# Model Based Output Feedback Synthesis

This document summarizes the various discussions among Lucas, Pete and Russ regarding output feedback controller synthesis.

## Research Question/Goal

- Use model based techniques to synthesize output feedback controllers.
- Offer an alternative to the end-to-end deep learning approaches?
- Simple/interpretable controllers?
- Controllers with performance/stability guarantees?

# Technical Approaches

Here we list the different technical approaches we have discussed

## Optimization over output feedback policies

We would like to directly optimize an output feedback policy $\pi$, i.e.

\begin{align*}
        \min_{x(.), u(.), \pi} \ \ \ & \int_{t_0}^{t_f} g(x(t),u(t)) dt\\
        s.t. \ \ \  & \forall t, \ \ \dot{x}(t) = f(x(t),u(t)), \\
        & x(t_0) = x_0, \\
        & u = \pi(y(x))
\end{align*}

Where $y(x)$ is the renderer.

We would like to solve this optimization from many initial samples $x_{0,i}$ and simultaneously optimize the feedback policy given a particular form, for example linear feedback $u = Ky(x)$.

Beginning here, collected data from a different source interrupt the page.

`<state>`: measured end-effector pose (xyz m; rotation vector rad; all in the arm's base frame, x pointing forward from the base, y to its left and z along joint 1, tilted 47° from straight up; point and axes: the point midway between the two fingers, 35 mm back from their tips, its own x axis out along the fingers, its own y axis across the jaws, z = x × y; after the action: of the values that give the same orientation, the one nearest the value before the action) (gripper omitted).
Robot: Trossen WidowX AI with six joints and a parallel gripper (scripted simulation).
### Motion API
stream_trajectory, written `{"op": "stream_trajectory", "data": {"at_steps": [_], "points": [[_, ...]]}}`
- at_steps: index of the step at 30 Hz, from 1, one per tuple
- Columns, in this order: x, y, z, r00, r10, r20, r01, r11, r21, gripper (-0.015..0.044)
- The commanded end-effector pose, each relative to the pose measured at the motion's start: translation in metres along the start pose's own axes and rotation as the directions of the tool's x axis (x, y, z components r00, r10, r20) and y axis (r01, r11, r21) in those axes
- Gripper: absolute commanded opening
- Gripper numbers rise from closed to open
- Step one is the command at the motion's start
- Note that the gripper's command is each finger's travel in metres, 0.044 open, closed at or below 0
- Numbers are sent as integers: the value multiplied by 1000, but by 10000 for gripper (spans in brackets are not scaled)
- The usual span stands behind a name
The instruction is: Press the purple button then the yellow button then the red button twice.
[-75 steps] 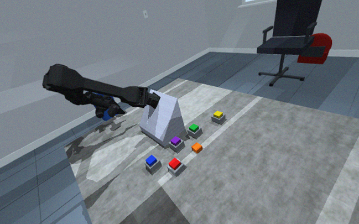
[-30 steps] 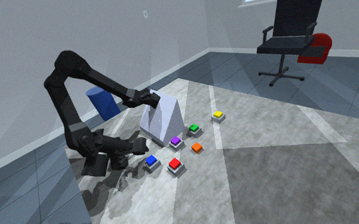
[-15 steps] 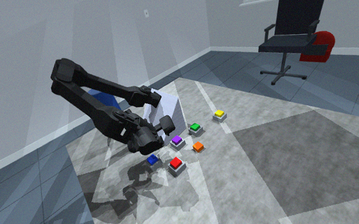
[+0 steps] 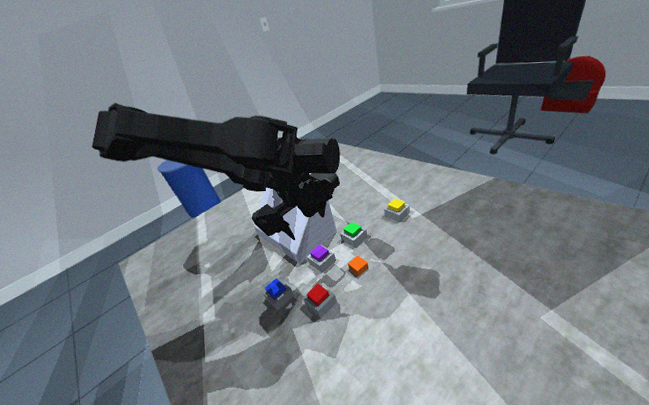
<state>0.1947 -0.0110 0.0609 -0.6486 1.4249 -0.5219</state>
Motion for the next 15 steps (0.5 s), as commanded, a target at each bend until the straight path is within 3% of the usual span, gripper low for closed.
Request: {"op": "stream_trajectory", "data": {"at_steps": [1,4,11,15], "points": [[-6,8,-1,997,-51,51,53,997,-50,400],[-6,8,-1,997,-51,51,53,997,-50,400],[53,5,2,997,-53,52,55,997,-49,216],[55,4,2,997,-54,52,56,997,-49,111]]}}
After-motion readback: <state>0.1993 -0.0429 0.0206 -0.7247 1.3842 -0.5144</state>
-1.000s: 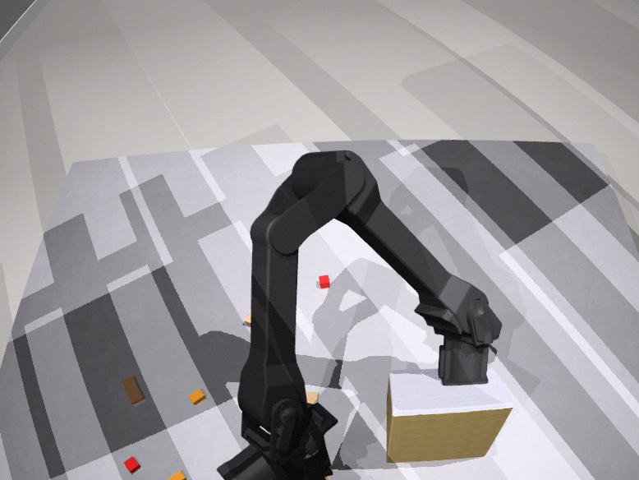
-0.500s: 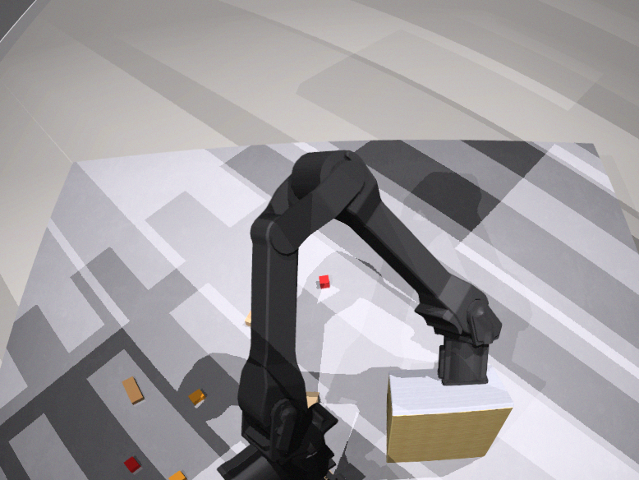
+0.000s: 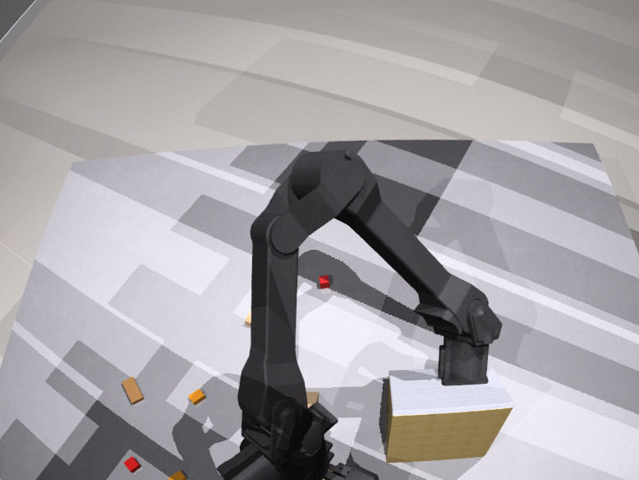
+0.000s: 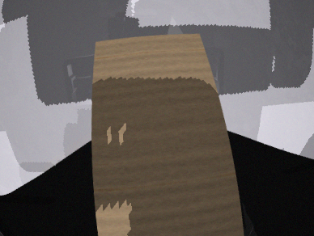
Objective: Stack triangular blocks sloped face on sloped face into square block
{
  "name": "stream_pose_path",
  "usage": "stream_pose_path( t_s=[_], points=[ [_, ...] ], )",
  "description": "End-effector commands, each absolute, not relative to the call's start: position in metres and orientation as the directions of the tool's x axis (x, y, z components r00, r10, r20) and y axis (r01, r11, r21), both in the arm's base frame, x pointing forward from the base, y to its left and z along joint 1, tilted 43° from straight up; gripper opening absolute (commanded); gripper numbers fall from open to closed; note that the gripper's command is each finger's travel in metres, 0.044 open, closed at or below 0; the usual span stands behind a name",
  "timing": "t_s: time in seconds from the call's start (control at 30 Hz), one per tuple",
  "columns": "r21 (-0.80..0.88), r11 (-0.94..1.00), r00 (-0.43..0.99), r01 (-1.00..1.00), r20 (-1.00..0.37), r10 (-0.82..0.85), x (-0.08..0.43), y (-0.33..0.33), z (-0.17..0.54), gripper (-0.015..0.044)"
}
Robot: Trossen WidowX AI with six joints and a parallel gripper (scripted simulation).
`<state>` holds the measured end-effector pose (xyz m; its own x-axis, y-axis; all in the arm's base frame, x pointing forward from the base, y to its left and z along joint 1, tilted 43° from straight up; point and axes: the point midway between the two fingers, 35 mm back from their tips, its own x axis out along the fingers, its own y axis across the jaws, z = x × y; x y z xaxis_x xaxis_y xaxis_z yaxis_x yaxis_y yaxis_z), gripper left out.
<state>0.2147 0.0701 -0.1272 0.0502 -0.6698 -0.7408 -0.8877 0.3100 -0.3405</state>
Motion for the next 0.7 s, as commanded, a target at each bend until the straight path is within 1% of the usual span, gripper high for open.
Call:
stream_pose_path(
  t_s=[0.0,0.33,0.67],
  points=[
    [-0.277,0.229,0.055,-0.933,-0.740,-0.671,0.2155,0.0700,-0.1269,0.0000],
    [-0.110,0.038,0.057,-0.993,-0.740,-0.670,0.2158,0.0699,-0.1268,0.0000],
    [0.064,-0.156,0.057,-0.986,-0.741,-0.669,0.2162,0.0699,-0.1268,0.0000]
  ],
)
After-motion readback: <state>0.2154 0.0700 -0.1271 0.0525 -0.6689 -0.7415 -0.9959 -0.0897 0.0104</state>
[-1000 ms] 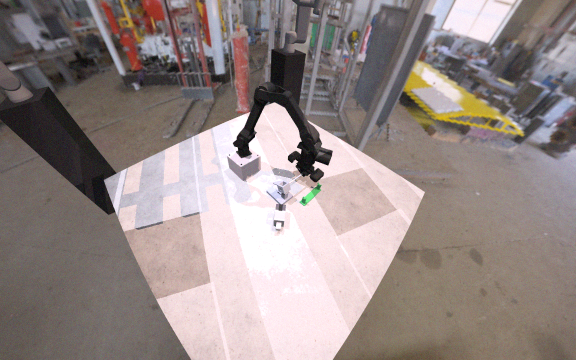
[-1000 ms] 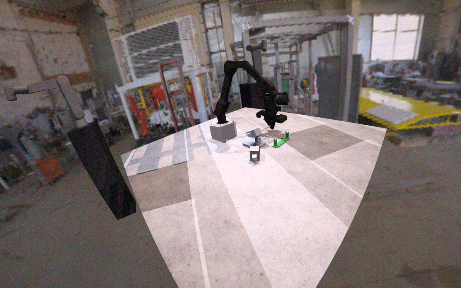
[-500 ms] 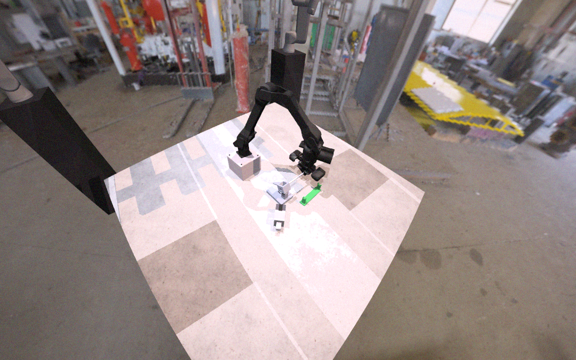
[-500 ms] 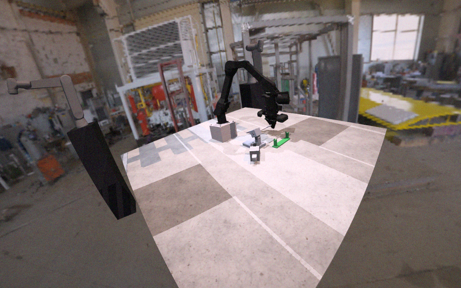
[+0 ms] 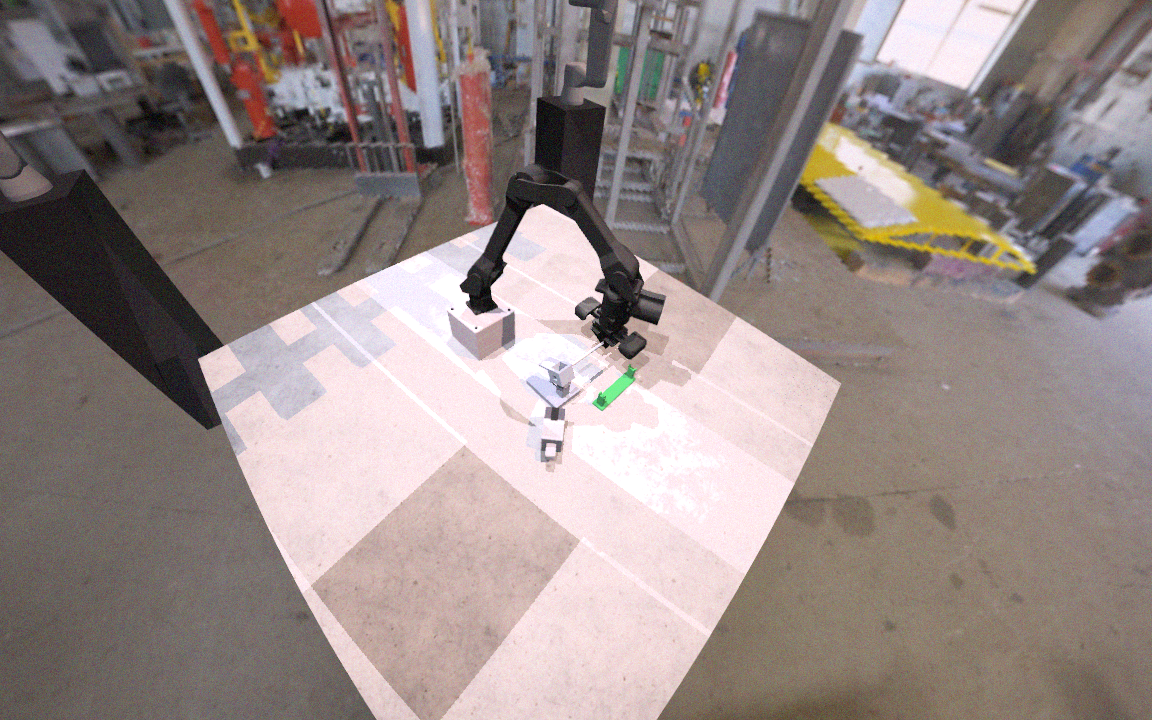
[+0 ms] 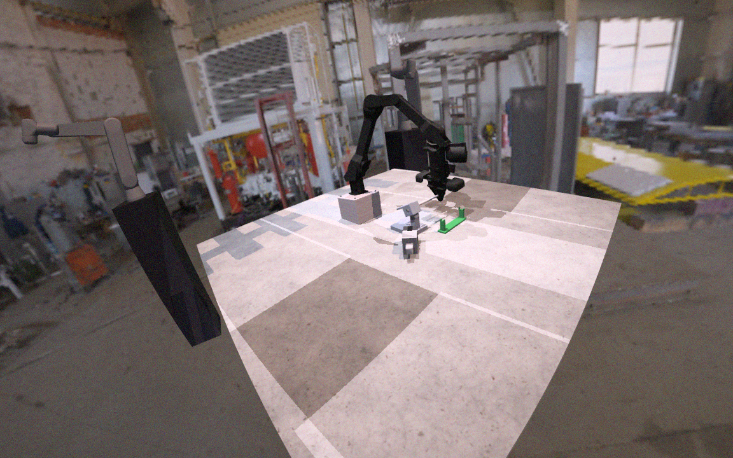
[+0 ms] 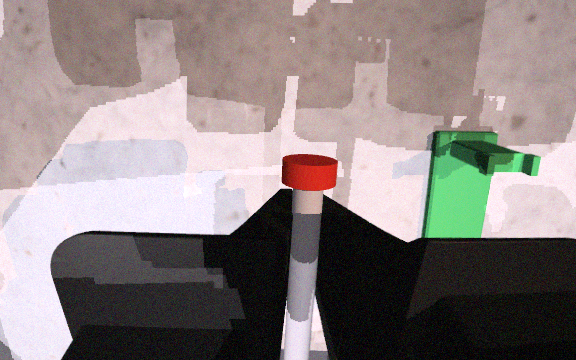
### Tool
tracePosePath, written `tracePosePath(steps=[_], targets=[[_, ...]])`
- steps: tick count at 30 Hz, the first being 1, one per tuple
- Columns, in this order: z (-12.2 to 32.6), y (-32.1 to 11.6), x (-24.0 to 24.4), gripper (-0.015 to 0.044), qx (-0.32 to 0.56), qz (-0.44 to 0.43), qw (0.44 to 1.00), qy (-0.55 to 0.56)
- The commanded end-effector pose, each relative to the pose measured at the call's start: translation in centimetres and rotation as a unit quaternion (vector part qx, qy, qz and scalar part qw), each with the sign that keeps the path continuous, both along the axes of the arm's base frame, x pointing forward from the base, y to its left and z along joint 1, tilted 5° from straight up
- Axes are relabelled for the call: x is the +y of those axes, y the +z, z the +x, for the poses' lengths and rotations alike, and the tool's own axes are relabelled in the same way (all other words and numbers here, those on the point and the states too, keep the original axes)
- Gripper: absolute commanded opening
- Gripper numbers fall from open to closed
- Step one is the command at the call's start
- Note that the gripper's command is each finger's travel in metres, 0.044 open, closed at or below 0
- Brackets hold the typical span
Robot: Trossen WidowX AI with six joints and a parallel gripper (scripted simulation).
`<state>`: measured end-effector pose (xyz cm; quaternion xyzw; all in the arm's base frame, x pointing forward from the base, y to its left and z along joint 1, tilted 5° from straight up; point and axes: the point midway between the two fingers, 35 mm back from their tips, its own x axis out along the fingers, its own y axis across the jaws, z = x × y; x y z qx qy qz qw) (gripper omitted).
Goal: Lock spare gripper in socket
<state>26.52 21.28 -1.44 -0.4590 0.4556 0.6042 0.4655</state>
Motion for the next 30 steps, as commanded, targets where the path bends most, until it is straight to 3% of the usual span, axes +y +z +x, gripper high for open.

When we have many initial samples the objective could be replaced with

\begin{equation*}
 \min_{x(.), u(.), \pi} \sum_i \int_{t_0}^{t_f} g(x_i(t),u_i(t)) dt\\
\end{equation*}

The key is that the same control policy $u = \pi(y)$ is used for all samples.

### Technical Details

- This is really o-policy learning
- Use GPU + PyTorch to do forward simulation in "batch". i.e. forward simulate from many individual initial conditions. Use this batch simulation to take a gradient step.
- Is there a better way to do 


### Questions

- How does this relate to standard reinforcement learning?
- What optimization techniques should we use to tackle this problem? SNOPT, PyTorch etc.

### Examples

- Double integrator stabilization
- Pendulum swing up


## Simultaneous search for policy and verifying Lyapunov function

### Idea
Sampling based approach of LQR trees and SOS funnels.

$$\dot{x} = f(x,u)$$

$$ u = \pi_\theta(x)) $$

$$ V(x) = p.s.d. \text{by construction, but parameterized by parameters } \psi $$

$$ \dot{V} = \frac{dV}{dx} \dot{x}$$
$$ = \big[ \frac{dV}{dx}\big]^T \big[f(x,\pi_{\theta}(x) \big] $$

### Loss function

$X$ = {$x_1, x_2, ..., x_N$} many samples

$$ L(\theta) = \sum_{i} l(x_i, \theta) $$

\begin{equation}
  \mathcal{l}(x_i,\theta) =
  \begin{cases}
    \dot{V}(x_i, \theta) & \text{if $\dot{V}(x_i, \theta) > 0$} \\
    0 & \text{otherwise}
  \end{cases}
\end{equation}


### Questions

- Is enforcing that $V$ be p.s.d by construction too restrictive? i.e. can we get function approximators that are sufficiently rich without using something like a deep neural network?

- What are the advantages/disadvantages of this method compared to the direct policy search?
    - No longer optimal control since we have no objective function. It's really about stability more than optimiality.
    - Optimizing two things simultaneously (Lyapunov function and policy), does this make the optimization harder and/or more unstable?

### Examples
- Pendulum swing up

# Related Work

- How does this compare to standard RL?
    - Sergey Levine Guided Policy Search
    - Chelsea Finn PR2 Robot w/ spatula etc.
- What are we solving that isn't solved by LQR trees?